* Work instruction
What's needed is an exact retyping of the lines from the start of the listing up to and including the line with "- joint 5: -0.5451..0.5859", minus any pictures.

* Recorded information

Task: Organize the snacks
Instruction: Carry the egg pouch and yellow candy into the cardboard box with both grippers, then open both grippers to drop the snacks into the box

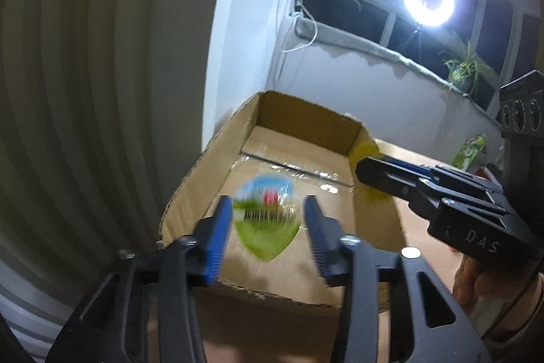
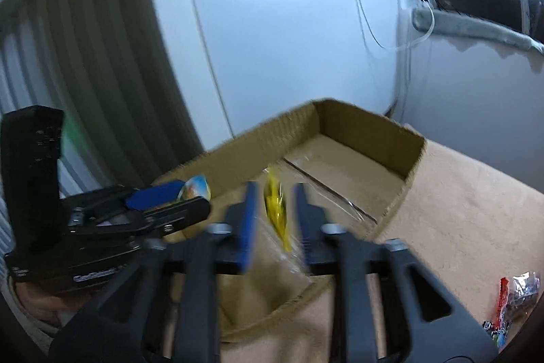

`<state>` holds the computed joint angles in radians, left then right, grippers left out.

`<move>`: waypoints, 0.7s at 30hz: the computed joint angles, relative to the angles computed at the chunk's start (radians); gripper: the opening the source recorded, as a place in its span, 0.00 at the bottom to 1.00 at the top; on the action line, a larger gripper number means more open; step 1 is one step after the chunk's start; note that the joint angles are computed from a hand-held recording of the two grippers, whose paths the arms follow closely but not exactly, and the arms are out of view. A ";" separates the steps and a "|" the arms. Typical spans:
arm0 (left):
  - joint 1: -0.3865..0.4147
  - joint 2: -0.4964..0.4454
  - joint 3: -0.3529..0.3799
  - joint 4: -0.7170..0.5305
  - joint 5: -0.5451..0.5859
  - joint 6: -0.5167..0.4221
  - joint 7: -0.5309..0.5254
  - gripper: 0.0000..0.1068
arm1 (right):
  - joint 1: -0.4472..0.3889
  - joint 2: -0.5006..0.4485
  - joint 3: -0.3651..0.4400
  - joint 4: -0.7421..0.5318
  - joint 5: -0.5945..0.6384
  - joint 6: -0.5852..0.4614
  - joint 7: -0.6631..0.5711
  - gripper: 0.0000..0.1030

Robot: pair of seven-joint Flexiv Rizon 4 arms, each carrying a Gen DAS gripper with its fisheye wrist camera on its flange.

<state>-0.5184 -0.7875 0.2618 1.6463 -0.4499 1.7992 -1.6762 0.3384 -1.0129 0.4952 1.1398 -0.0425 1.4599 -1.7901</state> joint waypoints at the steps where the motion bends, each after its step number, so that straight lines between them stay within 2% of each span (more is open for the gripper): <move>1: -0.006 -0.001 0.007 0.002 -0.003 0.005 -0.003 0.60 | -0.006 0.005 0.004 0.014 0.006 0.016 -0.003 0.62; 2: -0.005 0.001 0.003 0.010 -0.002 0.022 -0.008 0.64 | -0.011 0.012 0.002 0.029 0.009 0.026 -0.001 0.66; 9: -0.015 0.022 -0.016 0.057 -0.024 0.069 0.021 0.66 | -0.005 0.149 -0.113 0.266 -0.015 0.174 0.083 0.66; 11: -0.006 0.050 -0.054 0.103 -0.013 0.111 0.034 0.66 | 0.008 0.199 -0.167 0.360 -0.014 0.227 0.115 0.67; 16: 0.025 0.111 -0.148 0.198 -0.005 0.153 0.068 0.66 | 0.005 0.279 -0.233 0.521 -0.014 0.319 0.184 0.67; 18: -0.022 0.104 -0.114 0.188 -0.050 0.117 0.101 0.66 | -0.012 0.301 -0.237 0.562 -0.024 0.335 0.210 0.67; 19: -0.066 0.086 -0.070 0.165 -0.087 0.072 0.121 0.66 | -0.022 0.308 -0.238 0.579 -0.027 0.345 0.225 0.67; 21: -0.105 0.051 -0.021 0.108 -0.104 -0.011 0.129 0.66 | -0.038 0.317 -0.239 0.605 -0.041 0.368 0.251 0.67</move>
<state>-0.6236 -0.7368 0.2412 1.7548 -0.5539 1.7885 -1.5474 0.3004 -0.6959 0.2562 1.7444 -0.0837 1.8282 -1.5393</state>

* Result for this task
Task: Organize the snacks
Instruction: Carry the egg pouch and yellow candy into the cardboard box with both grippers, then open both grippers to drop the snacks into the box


`<state>` holds the computed joint angles in radians, left then right, grippers left out.

`<move>`: waypoints, 0.7s at 30hz: the computed joint angles, relative to the angles computed at the chunk's start (radians); gripper: the opening the source recorded, as a place in its span, 0.00 at the bottom to 1.00 at the top; on the action line, a larger gripper number means more open; step 1 is one step after the chunk's start; note that the joint angles are computed from a hand-held recording of the two grippers, whose paths the arms follow closely but not exactly, and the arms are out of view. A ";" separates the steps and a "|" the arms. Typical spans:
arm0 (left):
  - joint 1: -0.3865..0.4147
  - joint 2: -0.4964..0.4454
  - joint 3: -0.3529..0.3799
  - joint 4: -0.7170..0.5305
  - joint 5: -0.5451..0.5859

The output given here is complete.